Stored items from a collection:
---*---
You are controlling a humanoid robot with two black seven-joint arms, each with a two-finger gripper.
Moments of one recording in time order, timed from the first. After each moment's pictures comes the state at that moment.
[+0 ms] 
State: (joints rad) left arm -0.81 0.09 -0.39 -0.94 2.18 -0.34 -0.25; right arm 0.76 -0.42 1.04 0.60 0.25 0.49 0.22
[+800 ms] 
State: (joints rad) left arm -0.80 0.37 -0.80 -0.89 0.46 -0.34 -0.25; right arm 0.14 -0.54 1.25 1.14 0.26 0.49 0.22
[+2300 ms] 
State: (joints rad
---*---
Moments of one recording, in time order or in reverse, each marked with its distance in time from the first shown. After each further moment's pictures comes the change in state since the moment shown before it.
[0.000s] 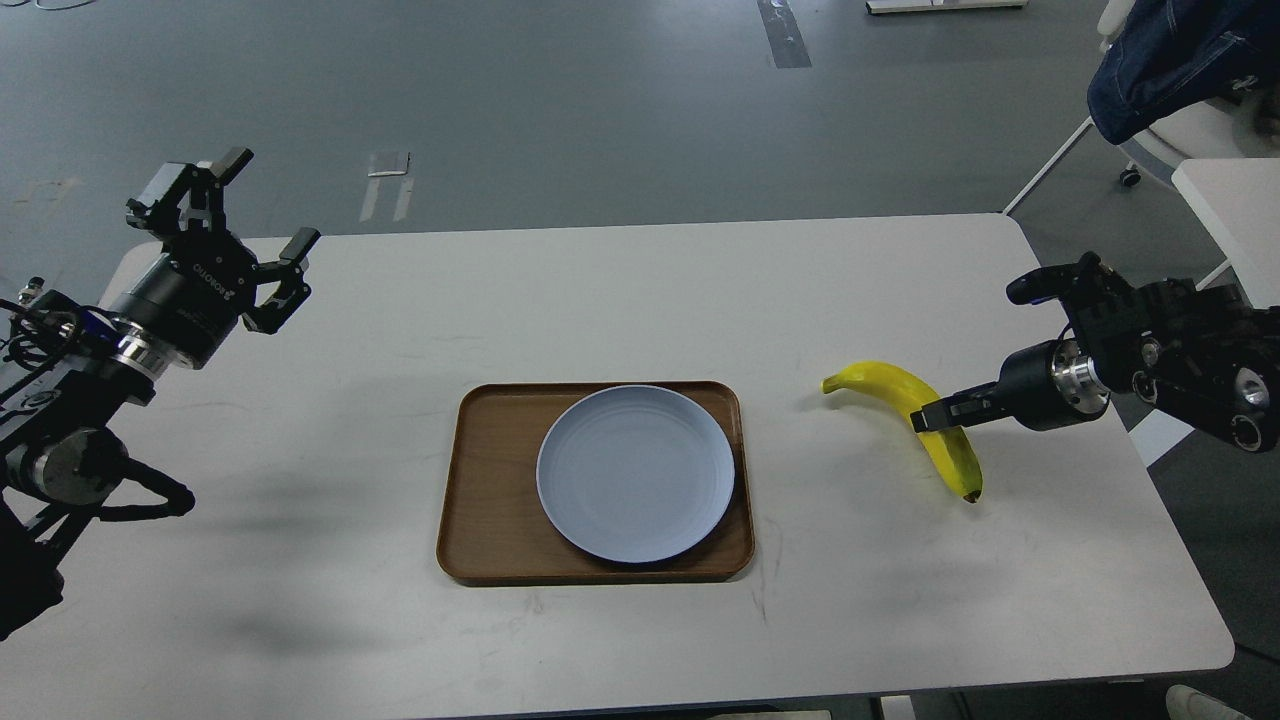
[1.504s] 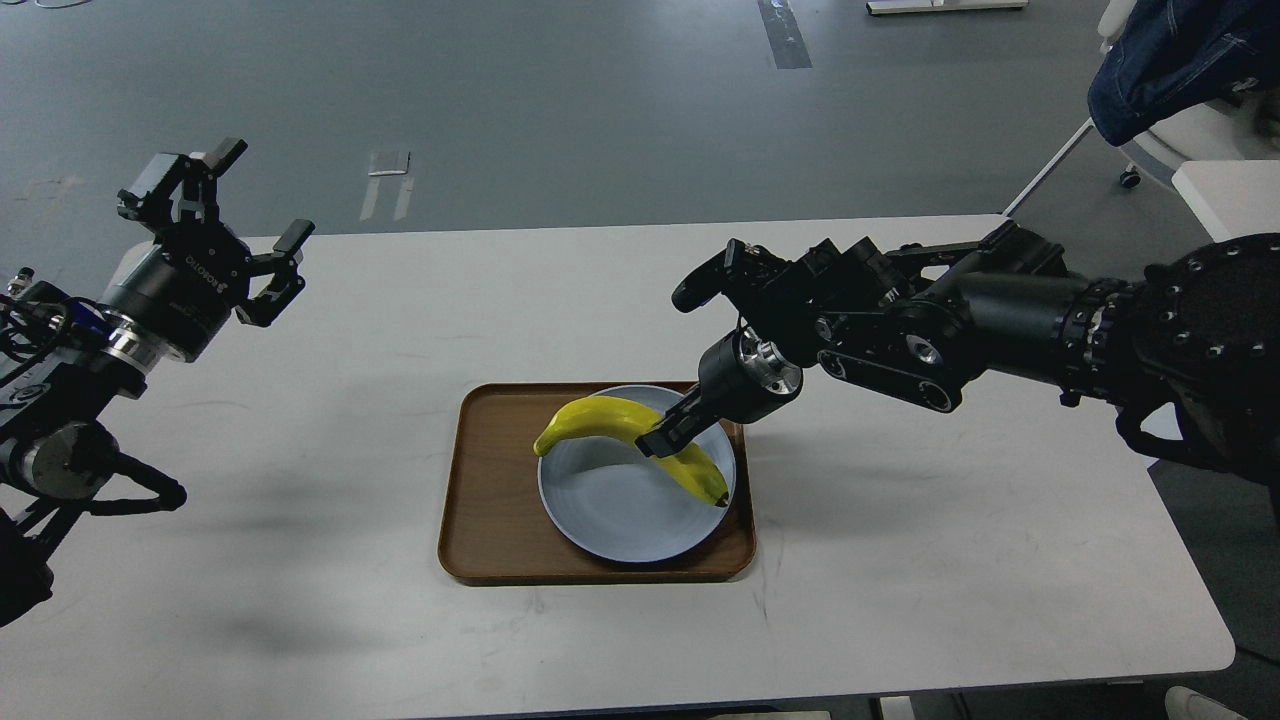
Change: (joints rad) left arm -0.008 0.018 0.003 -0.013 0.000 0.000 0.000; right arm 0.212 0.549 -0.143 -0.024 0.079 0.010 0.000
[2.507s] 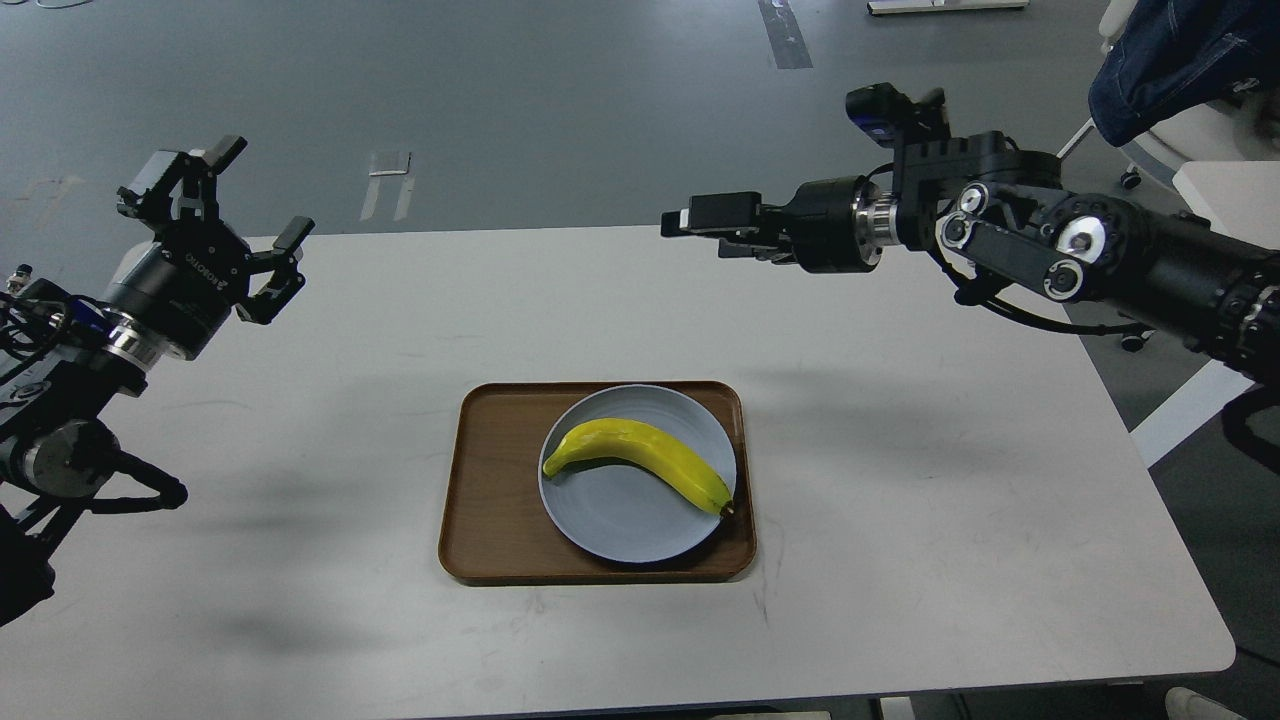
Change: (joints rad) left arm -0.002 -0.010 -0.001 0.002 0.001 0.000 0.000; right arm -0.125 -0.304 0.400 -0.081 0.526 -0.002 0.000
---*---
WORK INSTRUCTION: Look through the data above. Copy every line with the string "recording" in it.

WRITTEN SOLUTION:
Moments of one recording in time order, timed from the first. After each moment's pictures comes the state at that moment.
Moments of one recording, in time order or in reverse, each marked with its distance in time from the first shown. After each further moment's pictures comes the change in state since the moment shown before it.

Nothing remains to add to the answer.